High-powered hunting rifles are the tools of the trade for poachers in South Africa and Mozambique. Steady and deadly accurate, the rifles are capable of dropping a rhinoceros with one shot from long distances, and are a major reason the rhinos in those African countries, highly valued for their horns, are dwindling toward extinction.

Three years ago, Sandy McDonald began finding the rifles, left behind by poachers, scattered near the dead rhinos he found in the game reserve he owns in Mozambique, just across the border from South Africa.

Mr. McDonald immediately recognized the weapons. They were .375-caliber Safari Classics, made by CZUB or just CZ, a firearms manufacturer based in the Czech Republic. Upon closer inspection, Mr. McDonald noticed something else on the rifles. Carved into the metal were the words “CZ-USA, Kansas City, KS,” suggesting that the weapons were from the American subsidiary of the arms company.

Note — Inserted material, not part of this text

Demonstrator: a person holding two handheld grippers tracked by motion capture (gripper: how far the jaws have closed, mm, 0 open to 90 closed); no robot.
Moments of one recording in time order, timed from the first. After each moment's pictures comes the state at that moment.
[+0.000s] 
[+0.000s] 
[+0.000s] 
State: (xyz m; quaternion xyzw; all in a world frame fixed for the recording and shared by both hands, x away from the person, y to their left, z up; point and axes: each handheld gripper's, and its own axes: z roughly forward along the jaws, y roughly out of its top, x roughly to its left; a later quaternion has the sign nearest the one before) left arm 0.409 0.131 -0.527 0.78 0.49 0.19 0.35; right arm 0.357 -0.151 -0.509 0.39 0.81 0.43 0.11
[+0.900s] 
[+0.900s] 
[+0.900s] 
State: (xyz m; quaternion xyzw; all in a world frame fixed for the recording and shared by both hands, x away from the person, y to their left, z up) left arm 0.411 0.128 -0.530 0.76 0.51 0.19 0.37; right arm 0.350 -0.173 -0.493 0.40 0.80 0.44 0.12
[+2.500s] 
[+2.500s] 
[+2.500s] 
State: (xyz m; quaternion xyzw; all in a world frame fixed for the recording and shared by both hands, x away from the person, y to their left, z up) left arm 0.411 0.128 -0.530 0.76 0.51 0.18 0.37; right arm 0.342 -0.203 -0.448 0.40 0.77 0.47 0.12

“Coming from a firearms background I recognized that these were rifles that are quite common in the U.S.,” Mr. McDonald said. “It left me wondering how they got out of the U.S. and into the hands of Mozambican poaching syndicates.”

His question is at the heart of multiple investigations by a congressional committee and an array of federal agencies into whether an American gun manufacturer has become entangled in the shadowy and illegal world of arms smuggling and wildlife poaching that both President Trump and former President Barack Obama have committed to combating. Neither CZ nor its American subsidiary has been accused of a crime by federal authorities.

In a 2013 executive order, Mr. Obama called wildlife trafficking a national security issue because of its devastation of African wildlife and its destabilizing effect on local communities. Another order signed by Mr. Trump last year directed law enforcement agencies to increase their efforts to dismantle transnational smuggling organizations, including wildlife traffickers.

The American government has also stationed law enforcement officers from the United States Fish and Wildlife Service in several African countries, including Botswana, to help local officials fight poachers. Over all, the American government spends about $150 million a year in efforts to fight wildlife trafficking and poaching.

Now agents from the Commerce Department and the Department of Homeland Security are investigating whether CZ or its subsidiary violated American laws by exporting rifles to Mozambique and whether the company continued to sell weapons even after being warned as early as 2015 that the rifles were used by poachers to kill protected wildlife in South Africa.

This fall, the House Foreign Affairs Committee began its own investigation into the use of possible illegally exported rifles in poaching crimes, requesting from federal agencies “any and all information related to CZUB and its subsidiary CZ-USA and the selling of rifles to transnational criminal organizations,” according to a staff member on the committee, who spoke on the condition of anonymity because he was not authorized to talk publicly about the investigation.

Of course, given the predilection of Qusay and Uday Trump to kill large beasts and the utter indifference of the American government as it is presently constructed to anything that would protect the future, it’s hardly surprising that American gun manufacturers would supply poachers. There’s profit to be made after all.